> [RAW DATA]:
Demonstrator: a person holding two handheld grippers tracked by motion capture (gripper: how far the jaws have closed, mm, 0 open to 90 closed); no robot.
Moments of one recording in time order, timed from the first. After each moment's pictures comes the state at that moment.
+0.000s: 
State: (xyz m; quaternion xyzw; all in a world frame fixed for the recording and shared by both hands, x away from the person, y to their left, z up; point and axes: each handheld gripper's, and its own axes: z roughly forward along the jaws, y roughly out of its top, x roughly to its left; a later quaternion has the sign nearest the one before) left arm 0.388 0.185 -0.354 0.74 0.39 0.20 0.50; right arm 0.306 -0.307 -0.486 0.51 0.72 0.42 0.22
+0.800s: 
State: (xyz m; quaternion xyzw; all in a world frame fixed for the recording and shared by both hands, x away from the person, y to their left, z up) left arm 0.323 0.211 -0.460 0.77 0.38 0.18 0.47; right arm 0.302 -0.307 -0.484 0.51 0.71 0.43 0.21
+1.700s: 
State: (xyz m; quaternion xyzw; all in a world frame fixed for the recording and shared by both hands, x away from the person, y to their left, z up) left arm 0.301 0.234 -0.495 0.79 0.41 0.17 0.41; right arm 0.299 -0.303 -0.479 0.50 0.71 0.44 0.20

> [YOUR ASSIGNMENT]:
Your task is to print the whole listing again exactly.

> [TASK RESPONSE]:
Demonstrator: a person holding two handheld grippers tracked by motion capture (gripper: how far the jaws have closed, mm, 0 open to 90 closed); no robot.
Moments of one recording in time order, timed from the first. After each moment's pictures comes the state at that moment.
+0.000s: 
State: (xyz m; quaternion xyzw; all in a world frame fixed for the recording and shared by both hands, x away from the person, y to their left, z up; point and axes: each handheld gripper's, and its own axes: z roughly forward along the jaws, y roughly out of its top, x roughly to its left; a later quaternion has the sign nearest the one before) left arm 0.388 0.185 -0.354 0.74 0.39 0.20 0.50; right arm 0.306 -0.307 -0.486 0.51 0.72 0.42 0.22
+0.800s: 
State: (xyz m; quaternion xyzw; all in a world frame fixed for the recording and shared by both hands, x away from the person, y to their left, z up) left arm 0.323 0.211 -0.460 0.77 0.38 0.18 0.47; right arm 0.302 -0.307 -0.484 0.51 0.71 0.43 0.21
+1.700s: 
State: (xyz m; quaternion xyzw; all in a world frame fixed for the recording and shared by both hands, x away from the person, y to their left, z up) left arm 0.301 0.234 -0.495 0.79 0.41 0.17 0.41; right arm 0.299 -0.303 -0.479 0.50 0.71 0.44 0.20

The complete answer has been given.